Problem to work on
Only those lines running from the start of the listing below through the line that holds "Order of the" are to be written out, exactly and in full.

Dataset extract
☆ ☆ ☆ ☆

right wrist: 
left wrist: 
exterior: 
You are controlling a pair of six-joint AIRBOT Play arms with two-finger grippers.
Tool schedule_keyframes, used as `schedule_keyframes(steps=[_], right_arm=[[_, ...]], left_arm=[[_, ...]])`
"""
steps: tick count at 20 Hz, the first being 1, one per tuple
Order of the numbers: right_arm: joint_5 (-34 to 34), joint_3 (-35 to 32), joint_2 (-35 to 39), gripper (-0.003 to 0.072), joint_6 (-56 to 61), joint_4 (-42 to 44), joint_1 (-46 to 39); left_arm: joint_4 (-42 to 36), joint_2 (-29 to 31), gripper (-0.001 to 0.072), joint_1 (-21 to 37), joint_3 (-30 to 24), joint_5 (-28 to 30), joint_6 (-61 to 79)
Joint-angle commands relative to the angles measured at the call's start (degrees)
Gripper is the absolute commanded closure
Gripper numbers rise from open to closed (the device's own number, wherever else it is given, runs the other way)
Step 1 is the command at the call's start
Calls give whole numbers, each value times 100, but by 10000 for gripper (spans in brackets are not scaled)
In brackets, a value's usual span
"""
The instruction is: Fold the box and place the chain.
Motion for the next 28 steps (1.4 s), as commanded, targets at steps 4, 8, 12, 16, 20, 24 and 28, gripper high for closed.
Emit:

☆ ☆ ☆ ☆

Output of the task
right wrist: 
left wrist: 
exterior: 
You are controlling a pair of six-joint AIRBOT Play arms with two-finger grippers.
Tool schedule_keyframes, used as `schedule_keyframes(steps=[_], right_arm=[[_, ...]], left_arm=[[_, ...]])`
"""
steps: tick count at 20 Hz, the first being 1, one per tuple
Order of the numbers: right_arm: joint_5 (-34 to 34), joint_3 (-35 to 32), joint_2 (-35 to 39), gripper (-0.003 to 0.072), joint_6 (-56 to 61), joint_4 (-42 to 44), joint_1 (-46 to 39); left_arm: joint_4 (-42 to 36), joint_2 (-29 to 31), gripper (-0.001 to 0.072), joint_1 (-21 to 37), joint_3 (-30 to 24), joint_5 (-28 to 30), joint_6 (-61 to 79)

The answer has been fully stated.